Records drawn from a dataset
Start of Block

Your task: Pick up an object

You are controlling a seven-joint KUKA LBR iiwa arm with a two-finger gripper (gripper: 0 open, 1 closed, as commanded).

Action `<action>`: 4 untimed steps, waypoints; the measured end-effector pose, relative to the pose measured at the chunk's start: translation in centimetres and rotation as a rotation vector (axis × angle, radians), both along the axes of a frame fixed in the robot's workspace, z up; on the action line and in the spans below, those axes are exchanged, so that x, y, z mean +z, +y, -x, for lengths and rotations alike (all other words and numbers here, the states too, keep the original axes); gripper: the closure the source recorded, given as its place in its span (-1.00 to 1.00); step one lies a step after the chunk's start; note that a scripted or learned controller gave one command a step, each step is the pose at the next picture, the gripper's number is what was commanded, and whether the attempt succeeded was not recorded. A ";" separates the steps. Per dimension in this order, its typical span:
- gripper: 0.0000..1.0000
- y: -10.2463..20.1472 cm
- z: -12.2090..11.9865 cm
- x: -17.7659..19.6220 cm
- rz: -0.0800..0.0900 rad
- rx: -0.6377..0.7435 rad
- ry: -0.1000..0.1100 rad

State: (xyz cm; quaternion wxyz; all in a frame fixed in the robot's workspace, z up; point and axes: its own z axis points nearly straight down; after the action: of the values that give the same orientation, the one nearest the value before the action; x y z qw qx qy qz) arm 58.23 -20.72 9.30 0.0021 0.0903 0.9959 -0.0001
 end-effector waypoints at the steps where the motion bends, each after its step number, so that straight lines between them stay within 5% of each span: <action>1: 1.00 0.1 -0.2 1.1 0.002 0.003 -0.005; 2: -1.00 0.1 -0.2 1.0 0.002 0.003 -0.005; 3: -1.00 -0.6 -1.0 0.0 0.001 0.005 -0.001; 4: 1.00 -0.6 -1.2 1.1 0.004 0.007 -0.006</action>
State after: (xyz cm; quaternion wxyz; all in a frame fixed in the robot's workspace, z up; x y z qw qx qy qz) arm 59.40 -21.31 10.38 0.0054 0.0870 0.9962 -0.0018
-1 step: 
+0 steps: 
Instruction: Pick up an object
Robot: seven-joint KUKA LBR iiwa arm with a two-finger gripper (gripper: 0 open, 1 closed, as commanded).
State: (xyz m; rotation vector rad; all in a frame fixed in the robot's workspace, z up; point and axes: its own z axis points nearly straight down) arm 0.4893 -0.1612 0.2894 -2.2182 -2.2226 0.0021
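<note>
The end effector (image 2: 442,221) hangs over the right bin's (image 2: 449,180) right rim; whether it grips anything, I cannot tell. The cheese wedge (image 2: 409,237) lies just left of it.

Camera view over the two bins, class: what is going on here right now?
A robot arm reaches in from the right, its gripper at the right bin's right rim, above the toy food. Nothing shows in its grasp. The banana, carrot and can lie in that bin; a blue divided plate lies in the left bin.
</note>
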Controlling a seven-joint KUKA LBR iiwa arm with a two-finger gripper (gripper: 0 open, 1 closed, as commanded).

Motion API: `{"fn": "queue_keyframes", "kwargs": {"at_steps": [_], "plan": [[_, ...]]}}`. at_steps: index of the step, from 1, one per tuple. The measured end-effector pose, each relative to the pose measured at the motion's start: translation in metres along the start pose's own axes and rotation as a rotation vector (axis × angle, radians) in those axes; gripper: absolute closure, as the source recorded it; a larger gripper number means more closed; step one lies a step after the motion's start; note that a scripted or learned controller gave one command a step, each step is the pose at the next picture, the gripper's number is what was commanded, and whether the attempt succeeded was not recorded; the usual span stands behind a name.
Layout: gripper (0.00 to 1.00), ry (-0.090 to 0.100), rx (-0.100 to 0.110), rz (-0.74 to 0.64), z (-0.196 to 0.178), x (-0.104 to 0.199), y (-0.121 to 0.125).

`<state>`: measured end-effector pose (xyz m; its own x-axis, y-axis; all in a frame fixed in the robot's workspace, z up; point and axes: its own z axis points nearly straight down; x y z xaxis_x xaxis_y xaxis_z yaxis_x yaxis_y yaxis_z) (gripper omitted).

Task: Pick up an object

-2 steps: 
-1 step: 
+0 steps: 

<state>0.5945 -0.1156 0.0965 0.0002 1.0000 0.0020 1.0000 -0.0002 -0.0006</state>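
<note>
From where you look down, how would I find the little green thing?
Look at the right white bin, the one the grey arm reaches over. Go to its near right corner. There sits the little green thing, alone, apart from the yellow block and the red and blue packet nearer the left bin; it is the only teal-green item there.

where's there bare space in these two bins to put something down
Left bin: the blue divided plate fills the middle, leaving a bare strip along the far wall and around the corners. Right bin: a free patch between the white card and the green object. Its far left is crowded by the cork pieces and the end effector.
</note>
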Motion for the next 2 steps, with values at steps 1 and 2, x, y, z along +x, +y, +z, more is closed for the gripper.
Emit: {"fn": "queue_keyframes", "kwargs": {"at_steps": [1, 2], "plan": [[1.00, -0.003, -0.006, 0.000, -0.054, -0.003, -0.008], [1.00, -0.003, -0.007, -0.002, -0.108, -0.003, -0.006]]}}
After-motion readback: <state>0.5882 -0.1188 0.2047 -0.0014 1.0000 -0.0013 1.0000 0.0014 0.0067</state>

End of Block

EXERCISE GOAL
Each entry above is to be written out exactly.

SOLUTION TO THIS PROBLEM
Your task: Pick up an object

You are controlling a seven-joint KUKA LBR iiwa arm with a two-finger gripper (gripper: 0 open, 1 closed, as commanded).

Action `<action>`: 4 untimed steps, waypoints; the measured end-effector pose, relative to the pose measured at the chunk's start: translation in centimetres and rotation as a rotation vector (axis × angle, radians), both along the axes of a frame fixed in the robot's workspace, z up; on the action line and in the spans below, those axes are exchanged, so that x, y, z mean +z, +y, -x, for lengths and rotations alike (all other words and numbers here, the states too, keep the original axes); gripper: the closure the source recorded, given as its place in its span (-1.00 to 1.00); step one lies a step after the chunk's start; note that a scripted or learned controller gave one command a step, each step is the pose at the next picture, the gripper's number is what was commanded, and whether the attempt succeeded was not recorded. A ";" separates the steps. Per dimension in this order, its typical span:
- gripper: 0.0000..1.0000
- y: -10.2463..20.1472 cm
- z: -12.2090..11.9865 cm
- x: -17.7659..19.6220 cm
- rz: -0.0800..0.0900 rad
- rx: -0.6377..0.7435 rad
- ry: -0.1000..0.1100 rad

State: (xyz cm; quaternion wxyz; all in a frame fixed in the robot's workspace, z up; point and axes: its own z axis points nearly straight down; after the action: of the values that give the same orientation, the one nearest the value before the action; x y z qw qx qy qz) arm 58.23 -20.72 9.30 0.0021 0.0903 0.9959 -0.0001
 end-effector waypoints at the steps where the motion bends, each after its step number, so that straight lines between them stay within 5% of each span: <action>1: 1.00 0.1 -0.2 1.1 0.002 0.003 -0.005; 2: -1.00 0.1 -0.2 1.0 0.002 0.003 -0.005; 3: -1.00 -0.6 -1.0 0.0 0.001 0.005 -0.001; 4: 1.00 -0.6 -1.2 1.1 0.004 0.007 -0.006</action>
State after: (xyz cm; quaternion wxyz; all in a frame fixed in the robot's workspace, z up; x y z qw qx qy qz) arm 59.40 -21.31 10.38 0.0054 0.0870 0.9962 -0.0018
-1 step: 
+0 steps: 
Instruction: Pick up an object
Robot: seven-joint KUKA LBR iiwa arm with a two-finger gripper (gripper: 0 open, 1 closed, as commanded).
State: (xyz m; rotation vector rad; all in a frame fixed in the robot's workspace, z up; point and axes: its own z axis points nearly straight down) arm 0.4893 -0.1612 0.2894 -2.2182 -2.2226 0.0021
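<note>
The end effector (image 2: 442,221) hangs over the right bin's (image 2: 449,180) right rim; whether it grips anything, I cannot tell. The cheese wedge (image 2: 409,237) lies just left of it.

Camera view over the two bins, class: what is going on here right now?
A robot arm reaches in from the right, its gripper at the right bin's right rim, above the toy food. Nothing shows in its grasp. The banana, carrot and can lie in that bin; a blue divided plate lies in the left bin.
</note>
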Controlling a seven-joint KUKA LBR iiwa arm with a two-finger gripper (gripper: 0 open, 1 closed, as commanded).

Motion API: `{"fn": "queue_keyframes", "kwargs": {"at_steps": [_], "plan": [[_, ...]]}}`. at_steps: index of the step, from 1, one per tuple. The measured end-effector pose, each relative to the pose measured at the motion's start: translation in metres along the start pose's own axes and rotation as a rotation vector (axis × angle, radians) in those axes; gripper: absolute closure, as the source recorded it; a larger gripper number means more closed; step one lies a step after the motion's start; note that a scripted or learned controller gave one command a step, each step is the pose at the next picture, the gripper's number is what was commanded, and whether the attempt succeeded was not recorded; the usual span stands behind a name.
Layout: gripper (0.00 to 1.00), ry (-0.090 to 0.100), rx (-0.100 to 0.110), rz (-0.74 to 0.64), z (-0.196 to 0.178), x (-0.104 to 0.199), y (-0.121 to 0.125).

`<state>`: measured end-effector pose (xyz m; its own x-axis, y-axis; all in a frame fixed in the robot's workspace, z up; point and axes: its own z axis points nearly straight down; x y z xaxis_x xaxis_y xaxis_z yaxis_x yaxis_y yaxis_z) (gripper omitted).

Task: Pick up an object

-2 steps: 
-1 step: 
+0 steps: 

<state>0.5945 -0.1156 0.0965 0.0002 1.0000 0.0020 1.0000 -0.0002 -0.0006</state>
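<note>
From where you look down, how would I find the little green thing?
Look at the right white bin, the one the grey arm reaches over. Go to its near right corner. There sits the little green thing, alone, apart from the yellow block and the red and blue packet nearer the left bin; it is the only teal-green item there.

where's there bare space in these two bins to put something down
Left bin: the blue divided plate fills the middle, leaving a bare strip along the far wall and around the corners. Right bin: a free patch between the white card and the green object. Its far left is crowded by the cork pieces and the end effector.
</note>
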Motion for the next 2 steps, with values at steps 1 and 2, x, y, z along +x, +y, +z, more is closed for the gripper.
Emit: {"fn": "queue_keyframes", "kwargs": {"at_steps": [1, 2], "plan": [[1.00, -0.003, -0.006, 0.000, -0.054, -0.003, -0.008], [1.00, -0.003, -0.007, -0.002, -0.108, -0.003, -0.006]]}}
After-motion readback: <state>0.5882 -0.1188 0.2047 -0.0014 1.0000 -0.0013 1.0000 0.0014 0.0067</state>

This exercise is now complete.